Work item - Line by line, copy the records below exactly.

<<<<

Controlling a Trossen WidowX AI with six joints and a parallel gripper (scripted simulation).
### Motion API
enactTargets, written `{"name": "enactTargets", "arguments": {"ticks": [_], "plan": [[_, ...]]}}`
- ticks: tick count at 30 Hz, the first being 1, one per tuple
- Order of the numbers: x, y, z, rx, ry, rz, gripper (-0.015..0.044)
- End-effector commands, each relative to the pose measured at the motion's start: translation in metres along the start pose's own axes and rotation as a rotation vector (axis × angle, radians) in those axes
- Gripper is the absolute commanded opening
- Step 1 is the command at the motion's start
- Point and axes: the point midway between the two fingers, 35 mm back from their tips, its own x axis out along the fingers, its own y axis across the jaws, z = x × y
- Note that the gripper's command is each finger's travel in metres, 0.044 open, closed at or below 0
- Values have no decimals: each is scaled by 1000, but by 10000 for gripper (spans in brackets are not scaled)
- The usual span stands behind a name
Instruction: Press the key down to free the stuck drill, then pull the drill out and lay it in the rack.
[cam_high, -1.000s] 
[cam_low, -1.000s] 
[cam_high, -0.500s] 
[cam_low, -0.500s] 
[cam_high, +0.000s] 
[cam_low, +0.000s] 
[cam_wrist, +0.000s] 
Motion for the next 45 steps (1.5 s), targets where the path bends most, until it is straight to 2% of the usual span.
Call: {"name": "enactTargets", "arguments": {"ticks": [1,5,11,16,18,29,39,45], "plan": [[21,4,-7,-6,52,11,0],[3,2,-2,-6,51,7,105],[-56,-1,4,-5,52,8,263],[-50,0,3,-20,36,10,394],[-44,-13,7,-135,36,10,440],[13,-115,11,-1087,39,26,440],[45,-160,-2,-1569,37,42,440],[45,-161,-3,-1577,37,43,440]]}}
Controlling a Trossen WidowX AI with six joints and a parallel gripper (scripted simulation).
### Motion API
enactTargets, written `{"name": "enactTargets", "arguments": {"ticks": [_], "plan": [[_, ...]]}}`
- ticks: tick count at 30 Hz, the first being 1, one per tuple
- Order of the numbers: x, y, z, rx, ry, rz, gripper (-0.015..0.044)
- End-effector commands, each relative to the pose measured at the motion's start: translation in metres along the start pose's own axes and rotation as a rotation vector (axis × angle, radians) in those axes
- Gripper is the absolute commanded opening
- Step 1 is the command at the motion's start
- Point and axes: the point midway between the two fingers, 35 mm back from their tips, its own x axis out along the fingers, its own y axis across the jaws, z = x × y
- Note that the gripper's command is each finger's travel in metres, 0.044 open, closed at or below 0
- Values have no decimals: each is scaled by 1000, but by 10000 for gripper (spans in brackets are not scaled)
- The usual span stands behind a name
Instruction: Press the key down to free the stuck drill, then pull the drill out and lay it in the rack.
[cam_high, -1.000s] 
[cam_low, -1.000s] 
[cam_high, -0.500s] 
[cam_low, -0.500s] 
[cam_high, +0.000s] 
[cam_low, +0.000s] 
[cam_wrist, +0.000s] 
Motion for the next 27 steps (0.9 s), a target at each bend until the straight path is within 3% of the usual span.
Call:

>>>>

Exercise result -
Controlling a Trossen WidowX AI with six joints and a parallel gripper (scripted simulation).
### Motion API
enactTargets, written `{"name": "enactTargets", "arguments": {"ticks": [_], "plan": [[_, ...]]}}`
- ticks: tick count at 30 Hz, the first being 1, one per tuple
- Order of the numbers: x, y, z, rx, ry, rz, gripper (-0.015..0.044)
- End-effector commands, each relative to the pose measured at the motion's start: translation in metres along the start pose's own axes and rotation as a rotation vector (axis × angle, radians) in those axes
- Gripper is the absolute commanded opening
- Step 1 is the command at the motion's start
- Point and axes: the point midway between the two fingers, 35 mm back from their tips, its own x axis out along the fingers, its own y axis across the jaws, z = x × y
- Note that the gripper's command is each finger's travel in metres, 0.044 open, closed at or below 0
- Values have no decimals: each is scaled by 1000, but by 10000 for gripper (spans in brackets are not scaled)
- The usual span stands behind a name
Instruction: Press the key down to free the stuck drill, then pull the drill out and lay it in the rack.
[cam_high, -1.000s] 
[cam_low, -1.000s] 
[cam_high, -0.500s] 
[cam_low, -0.500s] 
[cam_high, +0.000s] 
[cam_low, +0.000s] 
[cam_wrist, +0.000s] 
Motion for the next 45 steps (1.5 s), targets where the path bends most, until it is straight to 2% of the usual span.
Call: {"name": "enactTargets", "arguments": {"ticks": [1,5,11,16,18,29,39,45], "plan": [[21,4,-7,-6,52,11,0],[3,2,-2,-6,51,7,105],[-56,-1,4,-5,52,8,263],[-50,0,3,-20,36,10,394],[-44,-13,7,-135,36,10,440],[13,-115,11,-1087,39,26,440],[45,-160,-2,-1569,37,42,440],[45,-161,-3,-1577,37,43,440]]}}
Controlling a Trossen WidowX AI with six joints and a parallel gripper (scripted simulation).
### Motion API
enactTargets, written `{"name": "enactTargets", "arguments": {"ticks": [_], "plan": [[_, ...]]}}`
- ticks: tick count at 30 Hz, the first being 1, one per tuple
- Order of the numbers: x, y, z, rx, ry, rz, gripper (-0.015..0.044)
- End-effector commands, each relative to the pose measured at the motion's start: translation in metres along the start pose's own axes and rotation as a rotation vector (axis × angle, radians) in those axes
- Gripper is the absolute commanded opening
- Step 1 is the command at the motion's start
- Point and axes: the point midway between the two fingers, 35 mm back from their tips, its own x axis out along the fingers, its own y axis across the jaws, z = x × y
- Note that the gripper's command is each finger's travel in metres, 0.044 open, closed at or below 0
- Values have no decimals: each is scaled by 1000, but by 10000 for gripper (spans in brackets are not scaled)
- The usual span stands behind a name
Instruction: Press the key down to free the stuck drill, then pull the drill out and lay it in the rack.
[cam_high, -1.000s] 
[cam_low, -1.000s] 
[cam_high, -0.500s] 
[cam_low, -0.500s] 
[cam_high, +0.000s] 
[cam_low, +0.000s] 
[cam_wrist, +0.000s] 
Motion for the next 27 steps (0.9 s), a target at each bend until the straight path is within 3% of the usual span.
Call:

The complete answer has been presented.